There is a 45° angle between the stabile skull base and the palato-occlusal plane. In contrast to the midface, this inclination results in a high resistance against an antero-posterior compression.
Fig. 1.8 Diagram of the vertical maxillary buttresses of the midface. These buttresses (bone-trajectories) represent regions of thicker bone, which provide support for the maxilla in the vertical dimension (mod. a. Prein et al. 1998). 1 Anterior medial naso-maxillary buttress, 2 lateral zygomatico-maxillary buttress, 3 posterior pterygo-maxillary buttress
In the case of an anterior-posteriorly applied force, the midfacial complex is driven against the sphenoid body, in such a way that the midfacial complex is dislocated en bloc posteriorly and caudally.

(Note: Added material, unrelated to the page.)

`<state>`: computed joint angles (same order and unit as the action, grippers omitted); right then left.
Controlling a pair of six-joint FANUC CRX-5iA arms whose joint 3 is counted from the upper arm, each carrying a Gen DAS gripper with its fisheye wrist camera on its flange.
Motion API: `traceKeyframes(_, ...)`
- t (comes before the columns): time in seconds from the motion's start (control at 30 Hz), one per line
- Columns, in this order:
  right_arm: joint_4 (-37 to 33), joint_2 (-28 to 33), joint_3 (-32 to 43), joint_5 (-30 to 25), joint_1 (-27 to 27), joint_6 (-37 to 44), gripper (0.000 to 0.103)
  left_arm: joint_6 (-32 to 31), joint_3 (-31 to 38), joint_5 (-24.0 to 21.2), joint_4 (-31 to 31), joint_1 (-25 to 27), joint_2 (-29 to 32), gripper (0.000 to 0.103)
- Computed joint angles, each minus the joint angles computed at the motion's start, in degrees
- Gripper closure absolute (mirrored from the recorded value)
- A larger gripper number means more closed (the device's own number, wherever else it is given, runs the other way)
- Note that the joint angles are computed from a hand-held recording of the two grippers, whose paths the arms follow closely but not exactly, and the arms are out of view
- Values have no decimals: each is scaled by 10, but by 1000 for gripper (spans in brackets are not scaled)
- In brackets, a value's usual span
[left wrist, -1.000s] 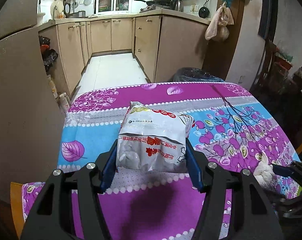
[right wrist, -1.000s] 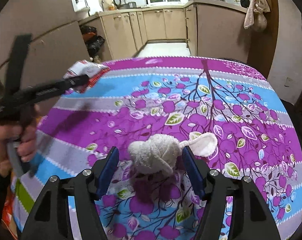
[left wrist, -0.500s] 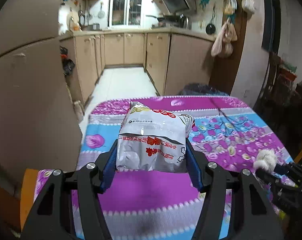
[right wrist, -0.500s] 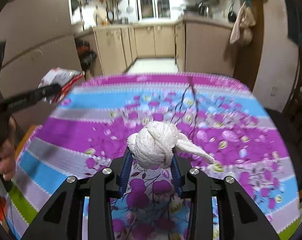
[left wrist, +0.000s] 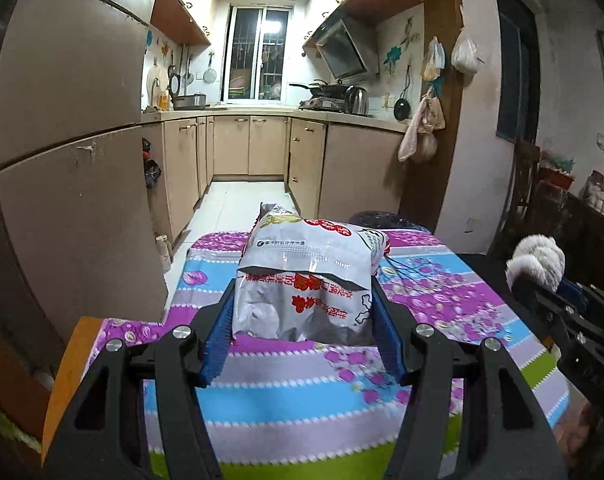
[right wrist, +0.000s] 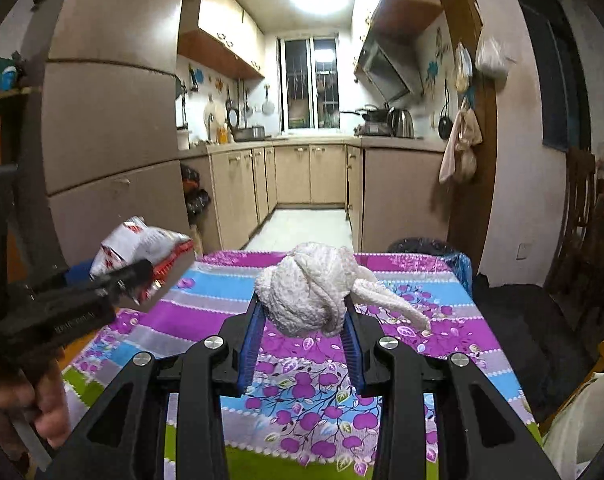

This results in comminuted midface fractures with a typical dish-face deformity.
This also applies to assaulting forces to the midface from an antero-superior or lateral direction, which may cause the entire midfacial complex to shear off transversally from the cranial base (Rowe and Williams 1985) and induce subbasal avulsion fractures in the midfacial region including:
•Greater wing of the sphenoid bone
•Alar processes
•Ethmoid complex
•Frontal sinus
Collateral skull base injuries can be seen within the fracture compartment.